Every single entry that follows is to be retyped exactly.

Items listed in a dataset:
****************
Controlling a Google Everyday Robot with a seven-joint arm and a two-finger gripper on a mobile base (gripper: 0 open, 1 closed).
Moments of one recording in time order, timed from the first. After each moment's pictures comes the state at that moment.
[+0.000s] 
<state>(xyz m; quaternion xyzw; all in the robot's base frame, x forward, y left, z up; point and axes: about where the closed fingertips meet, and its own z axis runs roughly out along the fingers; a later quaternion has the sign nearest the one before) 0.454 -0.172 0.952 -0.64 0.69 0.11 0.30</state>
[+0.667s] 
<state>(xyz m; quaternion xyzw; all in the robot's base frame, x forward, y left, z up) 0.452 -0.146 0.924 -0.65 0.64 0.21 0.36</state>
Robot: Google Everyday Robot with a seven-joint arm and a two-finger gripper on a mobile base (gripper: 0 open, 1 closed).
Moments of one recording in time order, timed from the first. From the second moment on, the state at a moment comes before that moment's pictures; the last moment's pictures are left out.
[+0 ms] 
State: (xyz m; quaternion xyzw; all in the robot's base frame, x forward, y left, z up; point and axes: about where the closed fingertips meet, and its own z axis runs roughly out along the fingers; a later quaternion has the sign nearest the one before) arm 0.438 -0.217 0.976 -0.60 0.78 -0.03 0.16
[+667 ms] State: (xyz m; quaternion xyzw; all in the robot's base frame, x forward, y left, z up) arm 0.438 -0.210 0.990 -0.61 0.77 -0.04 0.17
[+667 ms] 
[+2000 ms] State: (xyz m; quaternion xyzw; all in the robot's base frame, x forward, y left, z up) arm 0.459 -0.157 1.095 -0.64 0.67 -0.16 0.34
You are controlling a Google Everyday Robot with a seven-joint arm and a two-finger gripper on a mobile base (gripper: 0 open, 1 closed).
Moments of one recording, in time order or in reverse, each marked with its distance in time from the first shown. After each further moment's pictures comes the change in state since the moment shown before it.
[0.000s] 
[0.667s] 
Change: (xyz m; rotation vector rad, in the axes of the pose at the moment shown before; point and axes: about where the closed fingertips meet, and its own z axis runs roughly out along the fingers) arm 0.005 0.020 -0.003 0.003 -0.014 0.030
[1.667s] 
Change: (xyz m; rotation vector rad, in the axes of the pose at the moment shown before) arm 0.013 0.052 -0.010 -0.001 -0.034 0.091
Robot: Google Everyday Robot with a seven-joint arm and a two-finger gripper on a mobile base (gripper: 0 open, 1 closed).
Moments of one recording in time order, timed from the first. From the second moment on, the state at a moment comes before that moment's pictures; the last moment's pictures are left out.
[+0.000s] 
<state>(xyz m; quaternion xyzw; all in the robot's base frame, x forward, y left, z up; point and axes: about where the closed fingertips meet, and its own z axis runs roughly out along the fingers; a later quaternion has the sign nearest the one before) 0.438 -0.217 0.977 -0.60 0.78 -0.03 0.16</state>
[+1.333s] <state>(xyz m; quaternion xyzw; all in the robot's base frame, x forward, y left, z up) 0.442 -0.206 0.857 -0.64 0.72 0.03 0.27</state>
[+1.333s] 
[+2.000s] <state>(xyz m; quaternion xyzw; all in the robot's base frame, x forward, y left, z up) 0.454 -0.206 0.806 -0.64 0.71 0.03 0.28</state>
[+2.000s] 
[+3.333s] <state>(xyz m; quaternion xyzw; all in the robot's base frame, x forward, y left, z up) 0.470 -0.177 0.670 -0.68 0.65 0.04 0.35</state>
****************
Task result
Controlling a Google Everyday Robot with a seven-joint arm and a two-finger gripper on a mobile base (gripper: 0 open, 1 closed).
Moments of one recording in time order, timed from the first. After each moment's pictures comes the state at that moment.
[+0.000s] 
<state>(xyz m; quaternion xyzw; all in the robot's base frame, x forward, y left, z up; point and axes: about where the closed fingertips meet, and its own z axis runs roughly out along the fingers; a later quaternion has the sign nearest the one before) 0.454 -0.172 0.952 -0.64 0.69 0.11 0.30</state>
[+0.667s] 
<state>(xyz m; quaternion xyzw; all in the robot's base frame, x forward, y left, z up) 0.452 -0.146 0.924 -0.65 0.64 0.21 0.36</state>
Robot: Google Everyday Robot with a seven-joint arm and a two-finger gripper on a mobile base (gripper: 0 open, 1 closed).
Moments of one recording in time order, timed from the first. From the second moment on, the state at a moment comes before that moment's pictures; the last moment's pictures are left out.
[+0 ms] 
State: (xyz m; quaternion xyzw; all in the robot's base frame, x forward, y left, z up; point and axes: about where the closed fingertips meet, and its own z axis runs roughly out along the fingers; a later quaternion has the sign nearest the one before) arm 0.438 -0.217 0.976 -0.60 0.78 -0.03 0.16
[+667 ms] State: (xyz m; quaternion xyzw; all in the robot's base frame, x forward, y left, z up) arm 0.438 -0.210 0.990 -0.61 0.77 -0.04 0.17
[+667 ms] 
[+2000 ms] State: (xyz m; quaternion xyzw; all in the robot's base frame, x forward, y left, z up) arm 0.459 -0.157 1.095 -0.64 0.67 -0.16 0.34
You are controlling a Google Everyday Robot with a seven-joint arm and a two-finger gripper on a mobile base (gripper: 0 open, 1 closed).
Moments of one recording, in time order or in reverse, each marked with its distance in time from the first shown. After each further moment's pictures comes the change in state since the moment shown before it.
[0.000s] 
[0.667s] 
Change: (xyz m; rotation vector rad, in the axes of the pose at the moment shown before; point and axes: about where the closed fingertips meet, and its own z axis runs roughly out along the fingers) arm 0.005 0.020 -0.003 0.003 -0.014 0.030
[1.667s] 
Change: (xyz m; rotation vector rad, in the axes of the pose at the moment shown before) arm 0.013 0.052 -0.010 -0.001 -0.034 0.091
Robot: Google Everyday Robot with a seven-joint arm and a two-finger gripper on a mobile base (gripper: 0 open, 1 closed).
Moments of one recording in time order, timed from the first. From the second moment on, the state at a moment comes before that moment's pictures; the last moment's pictures are left out.
[+0.000s] 
<state>(xyz m; quaternion xyzw; all in the robot's base frame, x forward, y left, z up; point and axes: about where the closed fingertips meet, and its own z axis runs roughly out along the fingers; a later quaternion has the sign nearest the one before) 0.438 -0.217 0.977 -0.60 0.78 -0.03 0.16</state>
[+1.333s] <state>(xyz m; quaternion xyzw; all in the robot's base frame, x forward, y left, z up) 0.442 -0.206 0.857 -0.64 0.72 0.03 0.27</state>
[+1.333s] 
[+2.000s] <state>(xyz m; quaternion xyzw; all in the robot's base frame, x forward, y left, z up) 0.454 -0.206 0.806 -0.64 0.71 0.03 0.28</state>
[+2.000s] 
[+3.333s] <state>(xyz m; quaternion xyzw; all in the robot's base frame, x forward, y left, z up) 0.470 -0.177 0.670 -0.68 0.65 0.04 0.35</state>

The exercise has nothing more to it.